_Aim of the exercise_:
Your answer should contain only the lines from the top of the data below down through the one with "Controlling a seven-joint", transcribed exactly and without pictures; please include nothing more.

_Supplied data_:
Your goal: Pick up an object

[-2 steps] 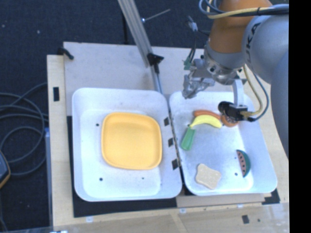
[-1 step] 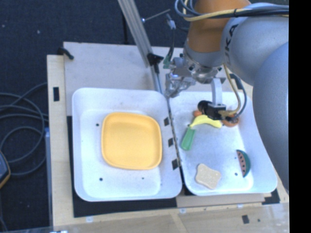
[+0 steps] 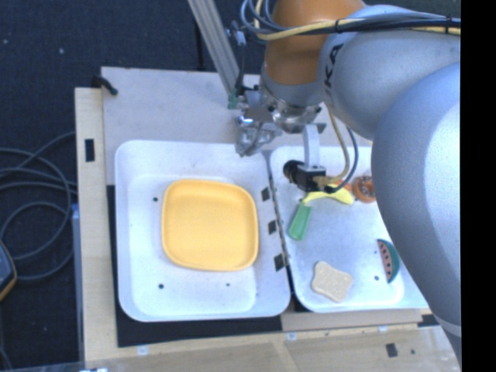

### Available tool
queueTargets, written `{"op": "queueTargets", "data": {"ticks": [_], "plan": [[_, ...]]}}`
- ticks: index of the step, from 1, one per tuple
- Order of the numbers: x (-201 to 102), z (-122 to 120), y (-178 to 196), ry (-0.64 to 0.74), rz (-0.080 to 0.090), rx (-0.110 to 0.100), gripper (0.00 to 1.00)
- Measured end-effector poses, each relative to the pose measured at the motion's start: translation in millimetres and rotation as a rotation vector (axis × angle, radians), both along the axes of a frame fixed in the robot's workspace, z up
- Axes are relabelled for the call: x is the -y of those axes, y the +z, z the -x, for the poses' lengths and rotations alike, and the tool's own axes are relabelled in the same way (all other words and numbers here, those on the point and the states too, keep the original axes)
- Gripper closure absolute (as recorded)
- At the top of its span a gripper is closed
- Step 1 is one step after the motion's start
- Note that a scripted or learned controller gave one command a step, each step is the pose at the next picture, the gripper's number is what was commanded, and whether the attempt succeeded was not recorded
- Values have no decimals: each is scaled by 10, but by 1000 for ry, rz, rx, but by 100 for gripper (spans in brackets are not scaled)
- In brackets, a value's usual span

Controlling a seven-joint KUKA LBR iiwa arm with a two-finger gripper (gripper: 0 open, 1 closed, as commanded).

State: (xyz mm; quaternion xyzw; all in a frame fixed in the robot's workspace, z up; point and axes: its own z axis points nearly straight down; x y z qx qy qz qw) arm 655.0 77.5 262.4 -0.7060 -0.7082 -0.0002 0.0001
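Camera view: we locate the gripper [image 3: 252, 139] above the left bin's [image 3: 132, 169] far rim; we cannot tell its finger state.

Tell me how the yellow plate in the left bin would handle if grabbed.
The yellow plate looks like stiff moulded plastic, so probably rigid and light. It lies flat with a low rim, so the fingers may slip off. Its smooth surface probably slides when pushed.

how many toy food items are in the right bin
At least 4: banana near the top, green piece below it, bread slice at the bottom, watermelon slice beside the arm, which may hide more.
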Motion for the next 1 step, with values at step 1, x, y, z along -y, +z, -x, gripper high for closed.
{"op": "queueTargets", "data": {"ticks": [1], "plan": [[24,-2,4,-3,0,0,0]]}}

_Problem solution_:
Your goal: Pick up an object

[-2 steps] 
[-1 step] 
[+0 steps] 

### Available tool
queueTargets, written `{"op": "queueTargets", "data": {"ticks": [_], "plan": [[_, ...]]}}`
- ticks: index of the step, from 1, one per tuple
- Order of the numbers: x (-201 to 102), z (-122 to 120), y (-178 to 196), ry (-0.64 to 0.74), rz (-0.080 to 0.090), rx (-0.110 to 0.100), gripper (0.00 to 1.00)
- Measured end-effector poses, each relative to the pose measured at the motion's start: translation in millimetres and rotation as a rotation vector (axis × angle, radians), both along the axes of a frame fixed in the robot's workspace, z up
- Axes are relabelled for the call: x is the -y of those axes, y the +z, z the -x, for the poses' lengths and rotations alike, and the tool's own axes are relabelled in the same way (all other words and numbers here, those on the point and the states too, keep the original axes)
- Gripper closure absolute (as recorded)
- At the top of its span a gripper is closed
- Step 1 is one step after the motion's start
- Note that a scripted or learned controller gave one command a step, each step is the pose at the next picture, the gripper's number is what was commanded, and whether the attempt succeeded was not recorded
- Values have no decimals: each is scaled by 10, but by 1000 for ry, rz, rx, but by 100 for gripper (spans in brackets are not scaled)
- In brackets, a value's usual span

Controlling a seven-joint KUKA LBR iiwa arm with a two-finger gripper (gripper: 0 open, 1 closed, as commanded).

This exercise requires no additional answer.